**WORK ORDER:** In the records below, find the line that contains "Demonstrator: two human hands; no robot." and the line that contains "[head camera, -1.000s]", then retype exactly those two lines and every line between them.

Items listed in a dataset

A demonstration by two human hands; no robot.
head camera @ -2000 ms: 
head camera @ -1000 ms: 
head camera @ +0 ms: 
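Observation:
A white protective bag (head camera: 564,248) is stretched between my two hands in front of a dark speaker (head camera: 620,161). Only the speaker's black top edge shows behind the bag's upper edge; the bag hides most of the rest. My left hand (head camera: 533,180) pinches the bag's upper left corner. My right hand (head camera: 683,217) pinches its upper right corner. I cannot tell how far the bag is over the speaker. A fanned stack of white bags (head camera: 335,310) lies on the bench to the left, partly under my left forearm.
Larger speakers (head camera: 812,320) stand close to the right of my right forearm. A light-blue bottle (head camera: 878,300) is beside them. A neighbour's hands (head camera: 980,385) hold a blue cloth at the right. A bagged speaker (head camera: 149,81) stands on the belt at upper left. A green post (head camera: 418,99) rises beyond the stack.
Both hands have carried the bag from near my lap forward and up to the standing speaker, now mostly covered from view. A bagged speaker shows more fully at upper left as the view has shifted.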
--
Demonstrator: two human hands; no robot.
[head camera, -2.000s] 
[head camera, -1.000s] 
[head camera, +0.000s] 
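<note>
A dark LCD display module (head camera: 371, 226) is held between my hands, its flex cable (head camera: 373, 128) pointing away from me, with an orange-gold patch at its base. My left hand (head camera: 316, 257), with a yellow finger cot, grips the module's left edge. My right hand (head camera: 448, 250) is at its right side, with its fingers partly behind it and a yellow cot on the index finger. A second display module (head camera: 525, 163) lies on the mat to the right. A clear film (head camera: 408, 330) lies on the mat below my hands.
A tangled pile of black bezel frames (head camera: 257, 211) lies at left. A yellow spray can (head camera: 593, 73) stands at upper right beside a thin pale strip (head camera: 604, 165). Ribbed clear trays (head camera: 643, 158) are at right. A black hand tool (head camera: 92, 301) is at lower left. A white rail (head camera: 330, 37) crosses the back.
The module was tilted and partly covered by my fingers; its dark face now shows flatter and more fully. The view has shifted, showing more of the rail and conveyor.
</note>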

**OUTPUT FOR THIS EXERCISE:**
Demonstrator: two human hands; no robot.
[head camera, -2.000s] 
[head camera, -1.000s] 

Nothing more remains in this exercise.